Two things:
- I am not a “What if?” person ordinarily. I don’t spend time pondering “What if I’d met HH in seminary?” or “What if we’d accepted that call in ____?”
- I’m not writing this so that you will respond with being sorry my Mom died so young. Yes, it was a life-altering experience and parishioners from those first years after she died still remind me how much I choked up when I was their pastor during prayers and sermons and ordinary conversations. (Romans 8 was a challenge to say out loud even though I believed it.) It’s not the most shattering thing in life to lose your mom when you have a six week old baby. But it was not easy.
Mom would have been 90 years old today.
More to give myself a moment’s indulgence rather than feel sad or sorry for myself, I spent time over the weekend imagining “What if?” What if she were alive today?

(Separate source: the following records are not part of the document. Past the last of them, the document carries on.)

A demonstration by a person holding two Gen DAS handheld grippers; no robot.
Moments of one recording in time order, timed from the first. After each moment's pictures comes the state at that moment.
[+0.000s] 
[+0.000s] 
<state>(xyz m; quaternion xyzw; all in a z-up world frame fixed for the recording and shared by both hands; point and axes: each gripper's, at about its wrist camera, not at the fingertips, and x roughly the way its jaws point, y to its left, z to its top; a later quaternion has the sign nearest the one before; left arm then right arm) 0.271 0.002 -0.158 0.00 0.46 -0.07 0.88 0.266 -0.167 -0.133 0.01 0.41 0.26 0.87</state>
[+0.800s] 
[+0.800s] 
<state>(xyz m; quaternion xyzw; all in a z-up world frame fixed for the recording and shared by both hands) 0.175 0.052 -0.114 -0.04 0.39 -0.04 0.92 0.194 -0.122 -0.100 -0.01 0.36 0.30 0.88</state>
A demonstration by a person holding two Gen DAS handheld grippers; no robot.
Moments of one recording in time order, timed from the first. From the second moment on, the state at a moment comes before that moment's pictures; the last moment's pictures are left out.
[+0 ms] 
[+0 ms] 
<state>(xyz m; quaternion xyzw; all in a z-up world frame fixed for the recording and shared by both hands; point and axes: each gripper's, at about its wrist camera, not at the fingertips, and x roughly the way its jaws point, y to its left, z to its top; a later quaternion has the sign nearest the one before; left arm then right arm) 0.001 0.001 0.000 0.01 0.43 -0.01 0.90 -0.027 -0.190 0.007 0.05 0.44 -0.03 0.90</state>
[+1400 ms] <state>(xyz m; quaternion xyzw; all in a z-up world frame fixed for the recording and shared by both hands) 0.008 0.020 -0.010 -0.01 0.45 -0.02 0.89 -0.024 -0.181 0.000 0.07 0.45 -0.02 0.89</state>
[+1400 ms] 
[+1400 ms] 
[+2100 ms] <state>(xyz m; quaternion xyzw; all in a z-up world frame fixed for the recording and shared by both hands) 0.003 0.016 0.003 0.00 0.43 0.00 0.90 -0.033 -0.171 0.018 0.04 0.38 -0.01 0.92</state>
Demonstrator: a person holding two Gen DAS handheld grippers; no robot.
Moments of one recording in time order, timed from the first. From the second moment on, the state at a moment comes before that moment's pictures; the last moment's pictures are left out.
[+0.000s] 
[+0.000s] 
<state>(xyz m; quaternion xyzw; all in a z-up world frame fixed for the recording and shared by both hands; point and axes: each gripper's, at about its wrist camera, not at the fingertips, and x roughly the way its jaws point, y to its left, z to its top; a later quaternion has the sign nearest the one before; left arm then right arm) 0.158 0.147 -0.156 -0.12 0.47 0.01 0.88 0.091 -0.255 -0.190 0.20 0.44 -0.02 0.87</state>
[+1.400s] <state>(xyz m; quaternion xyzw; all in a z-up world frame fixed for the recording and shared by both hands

I imagine her to be in good enough health to be able to have dinner at her favorite restaurant – The Angus Barn – with her kids and grandkids and all our spouses over the weekend. And Dad – who I imagine would be there at age 93 if she were alive – would need a cane even though he left it in the car because he’s always been that guy.

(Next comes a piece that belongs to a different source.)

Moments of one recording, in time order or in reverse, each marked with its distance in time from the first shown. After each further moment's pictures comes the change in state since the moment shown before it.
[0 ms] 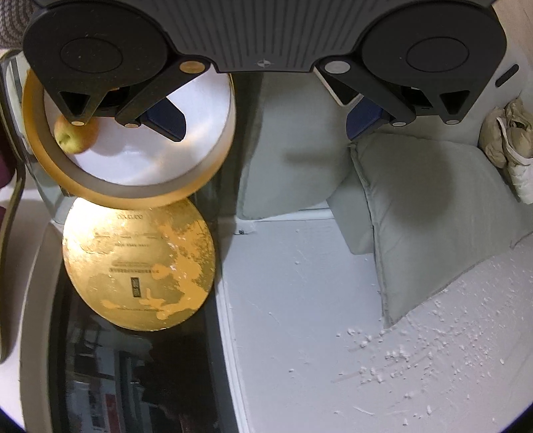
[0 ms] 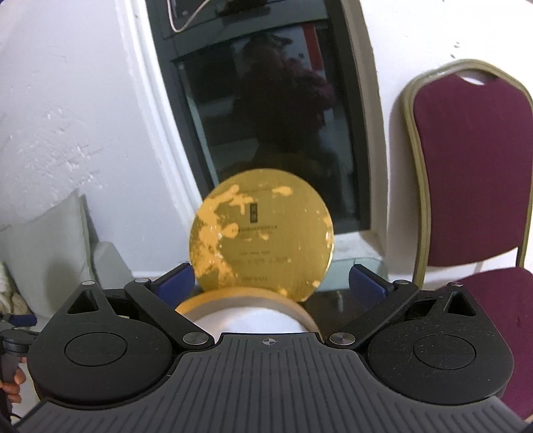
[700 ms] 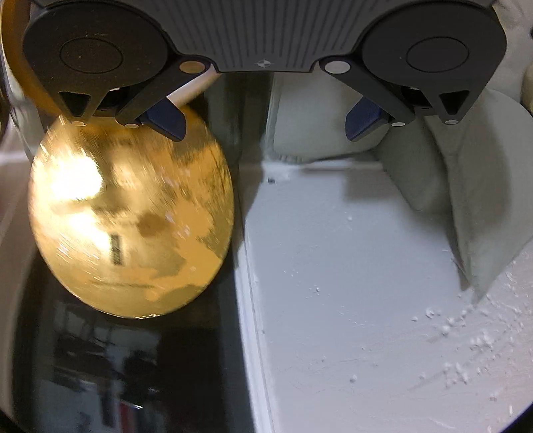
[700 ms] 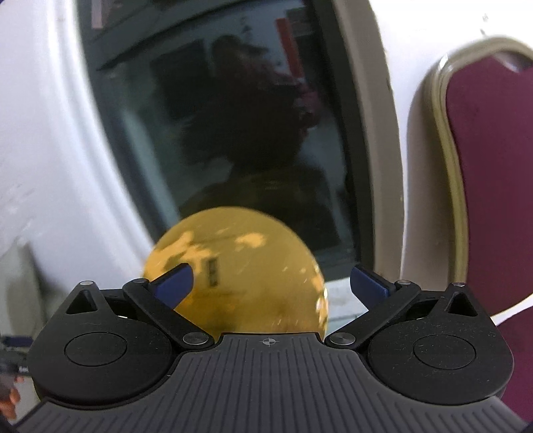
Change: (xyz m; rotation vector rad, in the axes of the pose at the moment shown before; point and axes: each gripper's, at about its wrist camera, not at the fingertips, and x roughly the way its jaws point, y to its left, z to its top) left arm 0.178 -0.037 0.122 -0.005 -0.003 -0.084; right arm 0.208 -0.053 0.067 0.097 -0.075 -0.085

(He died just after she did of a broken heart. And also non-Hodgkins lymphoma.)
She would have had 13 grandchildren and five great-grandchildren with another one on the way. We would probably have gathered for an exhausting time over at C&C’s in Raleigh – after dinner – with cake and ice cream and all the great-grand babies. SNE would have baked not one but two of Mamaw’s pound cakes. (Big crowd.) SET would have helped her pick out a cute outfit.
We would have laughed hysterically about those times Mom and Dad and Mamaw and Papaw played Rook late into the night with color commentary after each hand. Or the time Mom, C, and I watched Team USA beat Russia in the 1980 Winter Olympics and we lost our minds as if we knew anything about ice hockey. There would be another 35 years worth of stories.
Dad would have commented that Mom’s always been “a jewel.” He would have gotten a little weepy when he said it.
I’d rather have had my mom for only 32 years than have any other mom for a longer lifetime. The truth is that her lifetime was excruciatingly short and her death altered all of our lives. But HH and I try to keep her alive by talking about her and Dad often. I have lunch on her birthday every year with a mom I admire.
If you knew her (she has two surviving siblings, 20 surviving nieces and nephews, and 19 first cousins) I’d love for you to share a memory in the comments. Or just thank God that we all get to know each other.
As the global treasure Nelba Marquez-Greene always says, “God bless especially the grievers.”